> _Goal of the exercise_
Look through the data below. Show each line where the string "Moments" occurs.

___ Record excerpts ___

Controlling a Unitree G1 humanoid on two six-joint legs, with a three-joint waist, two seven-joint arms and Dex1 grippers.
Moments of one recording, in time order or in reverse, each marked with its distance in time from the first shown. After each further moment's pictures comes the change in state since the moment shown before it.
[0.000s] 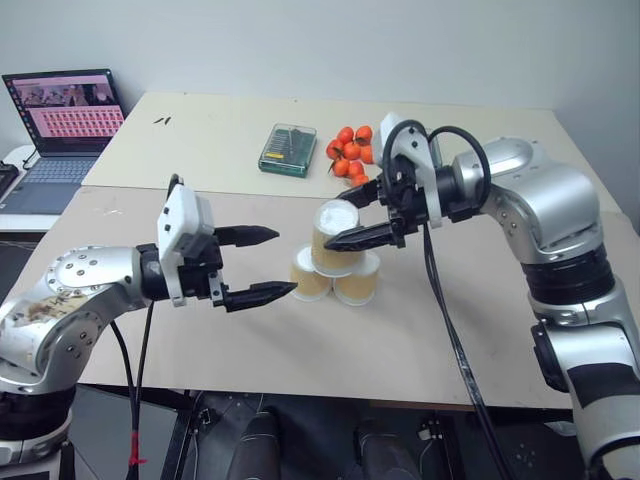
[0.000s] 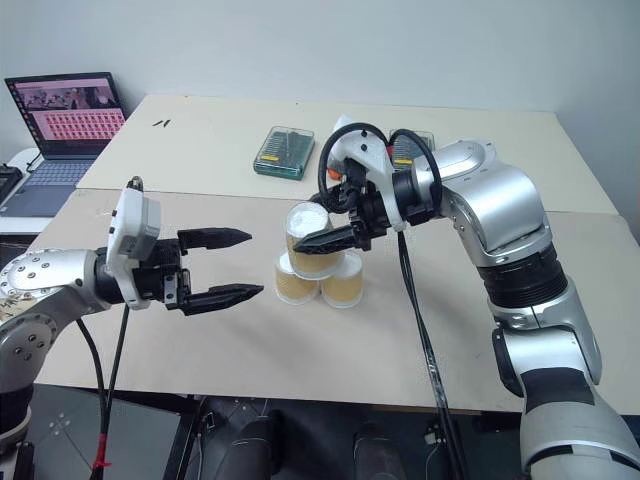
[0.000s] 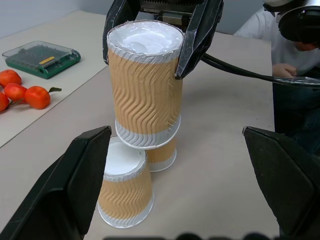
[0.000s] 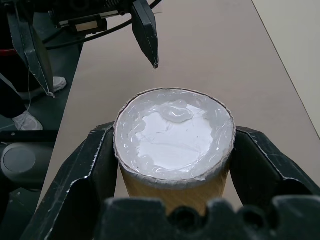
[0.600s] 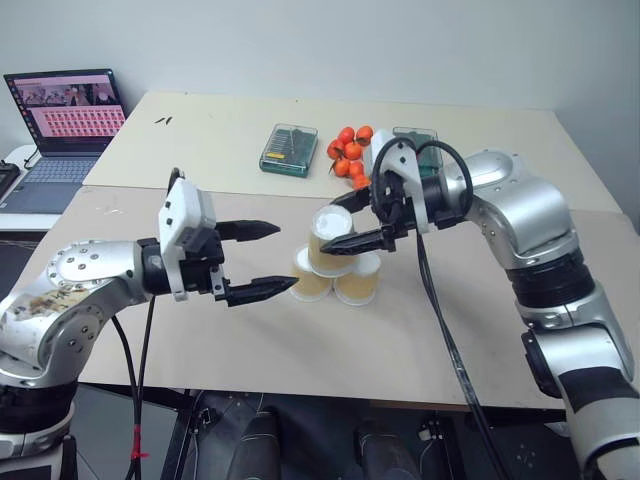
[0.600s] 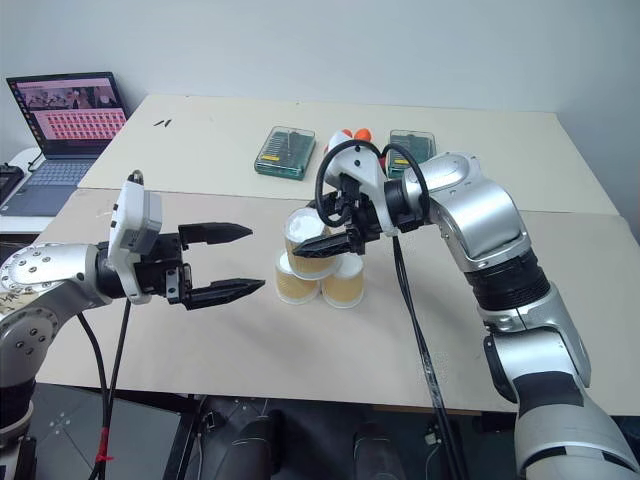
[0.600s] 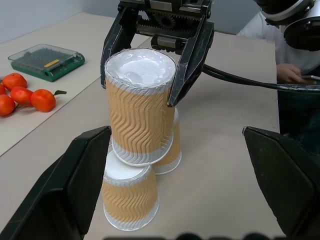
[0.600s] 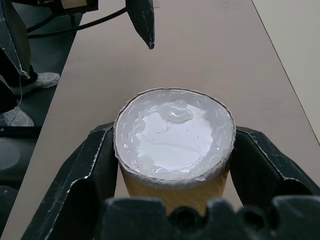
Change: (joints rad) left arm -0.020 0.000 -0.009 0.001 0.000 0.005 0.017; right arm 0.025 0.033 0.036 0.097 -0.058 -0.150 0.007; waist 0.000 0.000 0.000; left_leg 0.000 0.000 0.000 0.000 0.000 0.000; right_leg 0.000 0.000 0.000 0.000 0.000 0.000
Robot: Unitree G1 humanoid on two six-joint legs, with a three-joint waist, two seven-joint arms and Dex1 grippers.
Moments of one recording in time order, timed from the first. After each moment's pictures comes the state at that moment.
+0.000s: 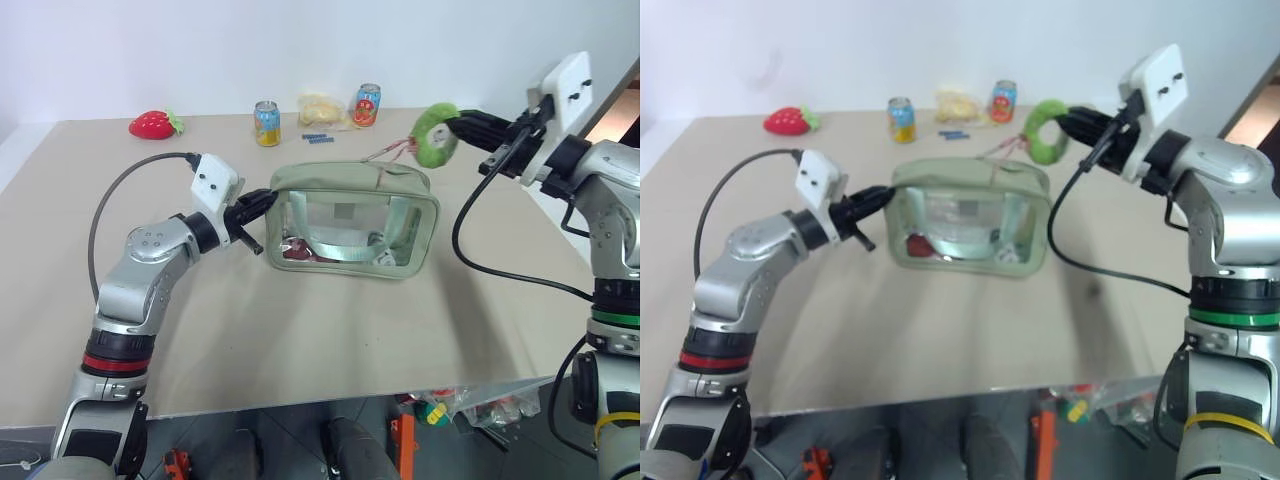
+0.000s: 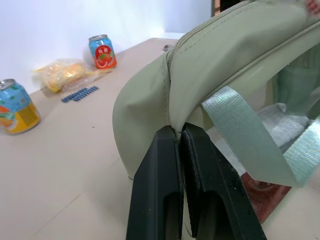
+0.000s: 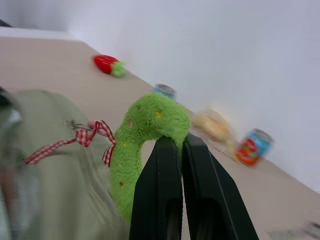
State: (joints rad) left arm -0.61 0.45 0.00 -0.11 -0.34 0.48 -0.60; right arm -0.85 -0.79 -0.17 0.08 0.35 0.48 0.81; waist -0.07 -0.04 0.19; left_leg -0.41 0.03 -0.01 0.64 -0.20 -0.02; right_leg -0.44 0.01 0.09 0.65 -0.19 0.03
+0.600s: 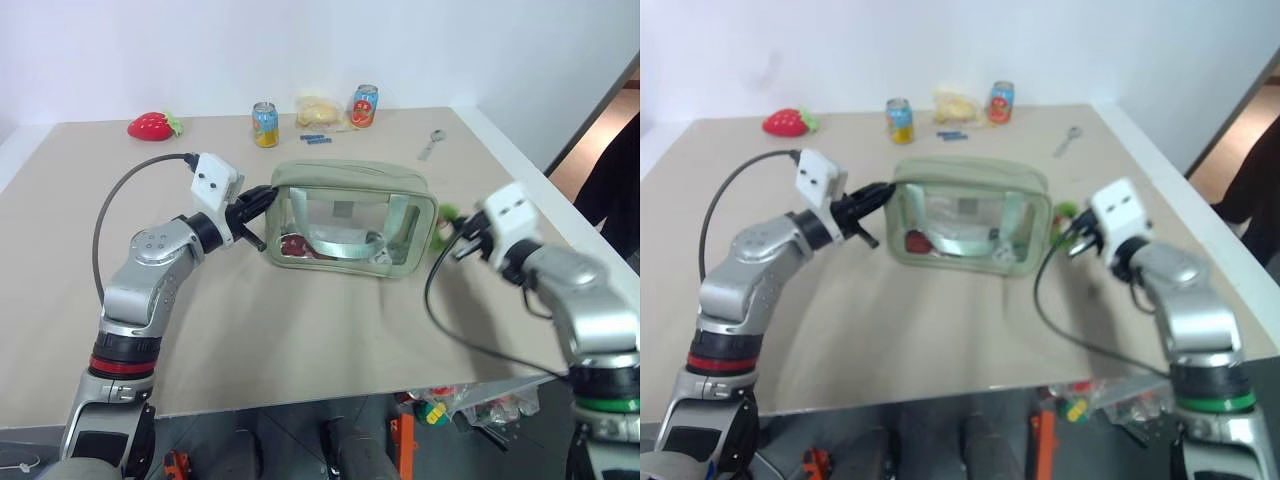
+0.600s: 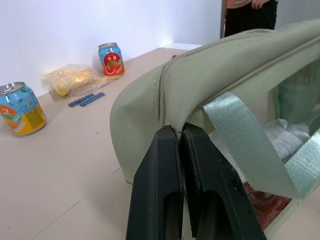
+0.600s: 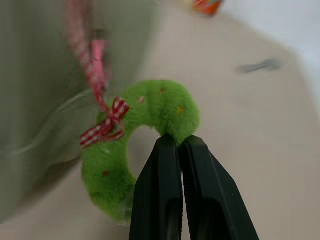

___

> _Output below_
Moments of one recording, in time order or in reverse, each marked with its distance in time from the first shown. After each further moment's pictures comes the change in state since the moment shown before it.
Moments of one recording in time order, timed from the first. After each moment's pictures comes the state at that moment.

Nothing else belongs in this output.